INSTRUCTIONS FOR THE TASK: Wherever a picture appears in the listing, leave it out, and copy the rest exactly.

DATA EXTRACT:
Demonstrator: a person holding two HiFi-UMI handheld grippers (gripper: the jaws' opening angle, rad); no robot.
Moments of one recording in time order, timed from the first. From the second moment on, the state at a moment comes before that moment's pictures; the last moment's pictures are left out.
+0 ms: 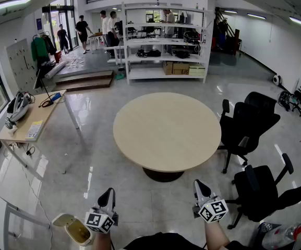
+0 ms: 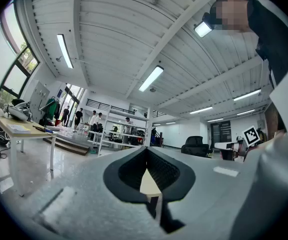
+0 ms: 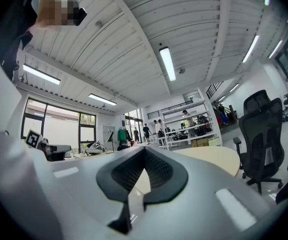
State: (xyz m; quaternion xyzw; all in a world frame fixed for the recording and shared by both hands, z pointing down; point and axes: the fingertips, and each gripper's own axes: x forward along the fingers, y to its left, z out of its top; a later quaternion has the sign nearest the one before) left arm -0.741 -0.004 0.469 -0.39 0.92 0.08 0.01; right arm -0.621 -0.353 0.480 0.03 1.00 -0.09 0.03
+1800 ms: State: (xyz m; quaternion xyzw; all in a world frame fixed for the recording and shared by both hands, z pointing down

WRITTEN SOLUTION:
Demonstrator: a person holding two HiFi-UMI handheld grippers (gripper: the jaws' opening angle, rad); no robot.
Moments of one recording in time order, timed from the first. From the second moment on, the state at a moment comes before that moment's pictures; the last moment's pictures are left out.
+0 ms: 
+0 ms: 
+0 ms: 
State: (xyz m; quaternion xyzw; all in a world frame fixed for the recording and shared by both hands, z pointing down; point and axes: the fingertips, and each gripper's own axes: x forward along the fingers, y to its left, z out of its top; a later quaternion has the sign nearest the one before) left arm -0.741 -0.004 0.469 -0.39 0.92 0.08 0.01; right arm -0.621 -0.353 0.480 0.03 1.00 -0.09 0.03
+1800 ms: State: (xyz m; quaternion xyzw; all in a world frame fixed for the recording and shared by both hands, z pointing down

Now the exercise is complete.